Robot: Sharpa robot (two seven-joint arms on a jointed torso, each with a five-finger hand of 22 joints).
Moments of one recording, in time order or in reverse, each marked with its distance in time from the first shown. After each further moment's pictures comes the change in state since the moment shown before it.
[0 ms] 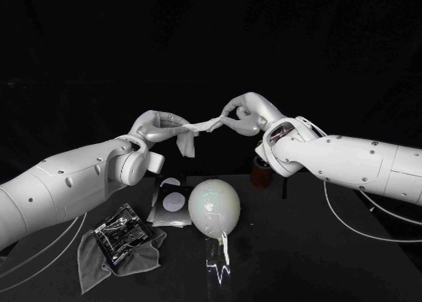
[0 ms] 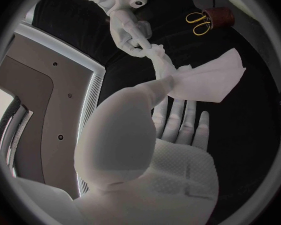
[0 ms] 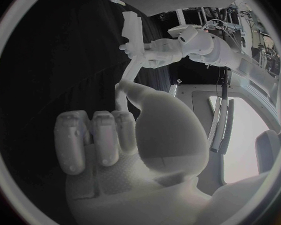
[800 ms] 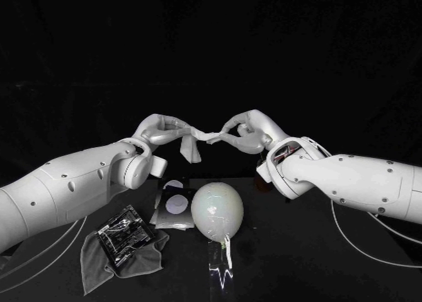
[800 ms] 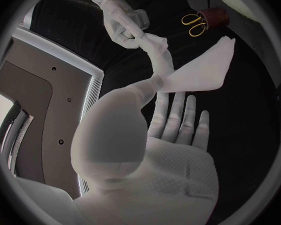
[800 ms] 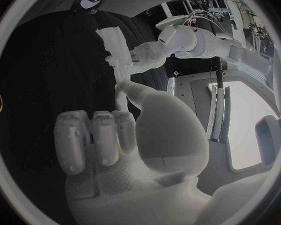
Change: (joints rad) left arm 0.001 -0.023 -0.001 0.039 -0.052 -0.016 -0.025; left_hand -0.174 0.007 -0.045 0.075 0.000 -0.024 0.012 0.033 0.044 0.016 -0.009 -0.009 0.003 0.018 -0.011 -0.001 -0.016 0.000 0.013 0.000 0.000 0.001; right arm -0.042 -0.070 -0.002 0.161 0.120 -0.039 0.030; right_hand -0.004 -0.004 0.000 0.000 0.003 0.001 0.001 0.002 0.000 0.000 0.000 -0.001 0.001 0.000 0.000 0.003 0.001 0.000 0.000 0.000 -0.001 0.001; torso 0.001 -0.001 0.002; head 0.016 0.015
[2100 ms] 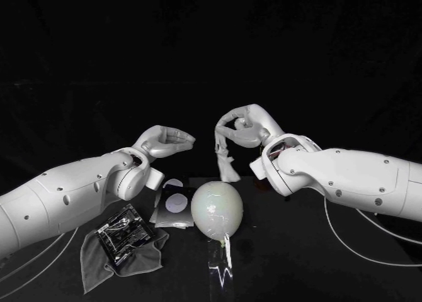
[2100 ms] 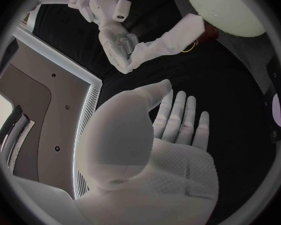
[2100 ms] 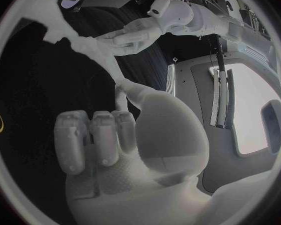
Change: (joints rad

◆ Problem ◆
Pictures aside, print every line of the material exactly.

◆ Task response ◆
Robot: Sharpa robot (two seven-joint arms on a jointed torso, each with a five-finger hand of 22 joints).
Moments of one recording, in time order or in reverse, each marked with its distance in time from the first shown. After each further moment's pictures comes the change in state since the moment shown before it.
[0 ms] 
[0 ms] 
[0 ms] 
[800 ms] 
[800 ms] 
[800 ms] 
Change: (joints rad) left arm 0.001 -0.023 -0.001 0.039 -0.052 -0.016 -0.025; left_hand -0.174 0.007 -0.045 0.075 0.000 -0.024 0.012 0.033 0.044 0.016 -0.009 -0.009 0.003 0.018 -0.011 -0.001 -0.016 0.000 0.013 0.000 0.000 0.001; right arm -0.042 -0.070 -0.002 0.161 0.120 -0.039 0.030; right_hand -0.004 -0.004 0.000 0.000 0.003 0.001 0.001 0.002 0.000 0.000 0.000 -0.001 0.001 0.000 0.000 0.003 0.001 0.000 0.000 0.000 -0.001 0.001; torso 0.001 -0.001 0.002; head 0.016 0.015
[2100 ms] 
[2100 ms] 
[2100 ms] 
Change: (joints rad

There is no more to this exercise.